You don't have to have a primary key. Indexes (of any type) are used to speed up queries and, at least with the InnoDB engine, enforce foreign key constraints. Whether you use a unique or plain (non-unique) index depends on whether you want to allow duplicate values in the key.
This is a general database concept, you might use external resources to read about it, like http://beginner-sql-tutorial.com/sql-index.htm or http://en.wikipedia.org/wiki/Index_(database)
An index allows MySQL to find data quicker. You use them on columns that you'll be using in WHERE clauses. For example, if you have a column named score, and want to find everything with where score > 5, by default this means MySQL will need to scan through the WHOLE table to find those scores. However if you use a BTREE index, finding those that meet that condition will happen a LOT faster.
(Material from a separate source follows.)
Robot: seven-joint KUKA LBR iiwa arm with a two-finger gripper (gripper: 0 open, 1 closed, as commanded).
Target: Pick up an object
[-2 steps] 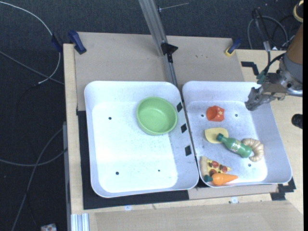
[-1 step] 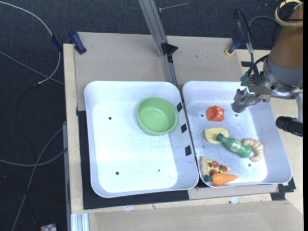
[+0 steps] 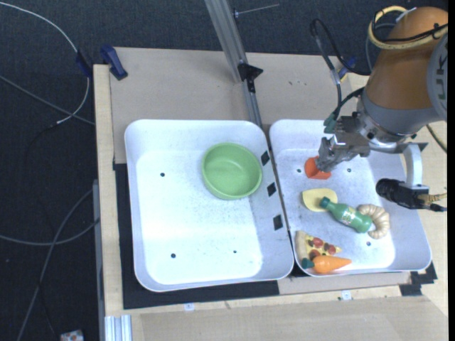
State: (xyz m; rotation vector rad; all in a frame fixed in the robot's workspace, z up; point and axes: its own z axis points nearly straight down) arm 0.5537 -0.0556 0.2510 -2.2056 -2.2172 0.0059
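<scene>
Dark carpet with loose cables surrounds a tan bench (image 3: 178, 84) bearing two white bins. Landmark: the right bin (image 3: 419, 251). Left of it, the left bin (image 3: 142, 212) holds one green bowl (image 3: 232, 170). Inside the right bin, upper middle: an orange-red object (image 3: 313, 168), small, partly covered, identity unclear. Directly over its right edge stands the gripper (image 3: 331, 159), lowered on the grey arm (image 3: 405, 62) entering from the bin's right side. The object lies just left of and beneath the fingertips, touching or nearly so; contact cannot be confirmed, and no long axis is readable. Whether the fingers stand wide or narrow cannot be told. Centre of the bin: a yellow piece (image 3: 316, 199), a green bottle (image 3: 347, 214) lying aslant, a tan curved piece (image 3: 378, 219). Near edge: a pizza slice (image 3: 316, 246) and a carrot (image 3: 330, 264).
</scene>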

Indices have a price: disk and memory space. If it's a very big table, your index will grow rather large.
Think of it this way: what are the biggest benefits of having an index in a book? It's much the same thing. You have a slightly larger book, yet you're able to quickly look things up. When you create an index on a column, you're saying you want to be able to reference it in a where clause to look it up quickly.